My neighbour's house is small, and her little upstairs rooms are the half-story with sloping ceilings and windows which extend from the floor to the top of one's head. It gives me a curious sense of over-familiarity with a window to be as tall as it is. I feel that I have it at advantage and that I am using it with undue intimacy. When I was a little girl I used to creep under the dining-room table and sit there, looking up, transfixed at the difference. A new angle of material vision, the sight of the other side of the shield, always gives me this pause. But whereas this other aspect of things used to be a delight, now, in life, I shrink a little from availing myself of certain revelations. I have a great wish to know things, but I would know them otherwise than by looking at their linings. I think that even a window should be sanctioned in its reticences.

Before a black walnut commode my neighbour knelt that afternoon, and I found that it was filled with the things which she had made for the baby, when they should find him. These she showed to me—they were simple and none too fine, and she had made them on her sewing-machine in the intervals of her busy life. For three years she had wrought at them, buying them from the egg money. I wondered if this secret pastime of garment-making might not account for my impression of her that she must always be off to engage in something other. Perhaps it was this occupation, always calling her, which would not let her appear fixed at garden-watering or festival. I think that it may be so of any who are "pressed in the spirit" to serve, to witness to any truth: that is their vocation and every other is an avocation, a calling away from the real business of life. For this reason it is my habit to think of the social workers in any division of the service, family or town or state or church, as Vocationists. It is they who are following the one great occupation. The rest of us are avocationists. In my neighbour I perceived one of the great comrade company of the Vocationists, unconscious of her banner, but because of some sweet, secret piping, following, following....

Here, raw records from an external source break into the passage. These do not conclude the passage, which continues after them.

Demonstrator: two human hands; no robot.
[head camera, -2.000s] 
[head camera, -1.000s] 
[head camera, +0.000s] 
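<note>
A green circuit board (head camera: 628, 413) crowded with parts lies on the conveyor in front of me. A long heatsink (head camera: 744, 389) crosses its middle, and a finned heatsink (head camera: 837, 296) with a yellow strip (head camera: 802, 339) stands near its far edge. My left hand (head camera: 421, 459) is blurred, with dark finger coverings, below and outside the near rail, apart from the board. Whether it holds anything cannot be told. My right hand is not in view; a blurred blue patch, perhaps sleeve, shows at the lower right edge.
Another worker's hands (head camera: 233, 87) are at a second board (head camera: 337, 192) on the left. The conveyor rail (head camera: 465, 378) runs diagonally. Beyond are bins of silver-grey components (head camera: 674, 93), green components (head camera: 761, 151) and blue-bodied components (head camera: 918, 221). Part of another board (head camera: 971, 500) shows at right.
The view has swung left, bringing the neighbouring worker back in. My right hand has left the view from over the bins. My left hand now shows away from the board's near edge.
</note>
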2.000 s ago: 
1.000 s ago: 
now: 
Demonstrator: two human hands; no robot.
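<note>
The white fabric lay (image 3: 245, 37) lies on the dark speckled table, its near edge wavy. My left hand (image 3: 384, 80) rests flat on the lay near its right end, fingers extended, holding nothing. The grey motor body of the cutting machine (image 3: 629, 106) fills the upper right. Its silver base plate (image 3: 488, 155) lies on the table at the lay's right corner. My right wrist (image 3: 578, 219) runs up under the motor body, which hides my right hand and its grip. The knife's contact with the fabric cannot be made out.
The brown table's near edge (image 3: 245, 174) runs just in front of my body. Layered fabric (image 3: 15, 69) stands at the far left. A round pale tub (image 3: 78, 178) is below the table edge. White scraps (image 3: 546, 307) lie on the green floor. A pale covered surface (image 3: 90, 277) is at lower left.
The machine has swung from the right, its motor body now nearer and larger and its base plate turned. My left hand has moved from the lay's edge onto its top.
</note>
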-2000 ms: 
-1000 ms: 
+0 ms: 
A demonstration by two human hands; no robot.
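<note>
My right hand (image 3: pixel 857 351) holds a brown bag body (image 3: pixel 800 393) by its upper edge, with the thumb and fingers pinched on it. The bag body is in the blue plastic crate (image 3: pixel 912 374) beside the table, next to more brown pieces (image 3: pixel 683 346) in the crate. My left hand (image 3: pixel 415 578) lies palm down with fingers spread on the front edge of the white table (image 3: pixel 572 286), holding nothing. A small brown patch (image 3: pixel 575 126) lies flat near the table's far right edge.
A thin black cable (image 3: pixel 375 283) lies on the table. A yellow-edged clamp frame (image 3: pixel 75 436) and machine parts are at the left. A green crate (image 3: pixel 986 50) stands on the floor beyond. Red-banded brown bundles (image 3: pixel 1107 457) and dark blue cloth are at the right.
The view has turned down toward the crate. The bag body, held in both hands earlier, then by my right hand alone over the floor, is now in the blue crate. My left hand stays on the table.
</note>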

"I've always thought I'd get to do a little embroidering on a yoke or two," she said, "but so far I couldn't. Anyway I thought I could do the plain part and running the machine before he came. The other I could sit by the crib and do. Embroidery seems sort o' baby-watchin' work, don't it?"

When I left her I walked across the lawns to my home in a sense of security and peace. With increasing thousands consciously striving and passioning to help, and thousands helping because of the unconscious spirit within them, are there not many windows in the walls?

"He" was to go by the Accommodation early next morning to bring home the baby. Therefore when, just before seven o'clock, I observed my neighbour's husband leave his home and join Peter at his gate as usual, I went at once to see if something was amiss.

My neighbour was having breakfast as her custom was "after the men-folks were out of the way." At all events she was pretending to eat. I saw in her eyes that something was troubling her, but she greeted me cheerfully. I sat by the sewing-machine while she went on with her pretence at breakfast.

"The little thing's sick," she said. "Last night we got the despatch. 'Baby in hospital for day or two. Will advise often,' it had in it. I'm glad they put that in. I'll feel better to know they'll get good advice."

I sat with her for a long time, regardless of my work or that Miggy was waiting for me. I was struck by the charm of matter-of-fact hopefulness in my neighbour, not the deliberate forcing of hope, but the simple expectation that nothing tragic would occur. But for all that she ate no breakfast, and I knew well the faint, quite physical sickness that she must have endured since the message came.

"I'm going to get his basket ready to-day," she said. "I never did that, two reasons. One was, it seemed sort of taking too much for granted, like heating your spider before the meat wagon drives up. The other reason was I needed the basket for the clothes."

I stayed with her while she made ready the clothes-basket, lining it with an old muslin curtain, filling it with pillows, covering it with the afghan from the parlour couch. Then, in a shoe box edged with the curtain's broad ruffle, she put an array of little things: the brush from the spare-room bureau, the pincushion from her own work-basket, a sachet bag that had come with a last year's Christmas gift, a cake of "nice soap" which she had kept for years and never unwrapped because it was so expensive. And then she added a little glass-stoppered bottle of white pills.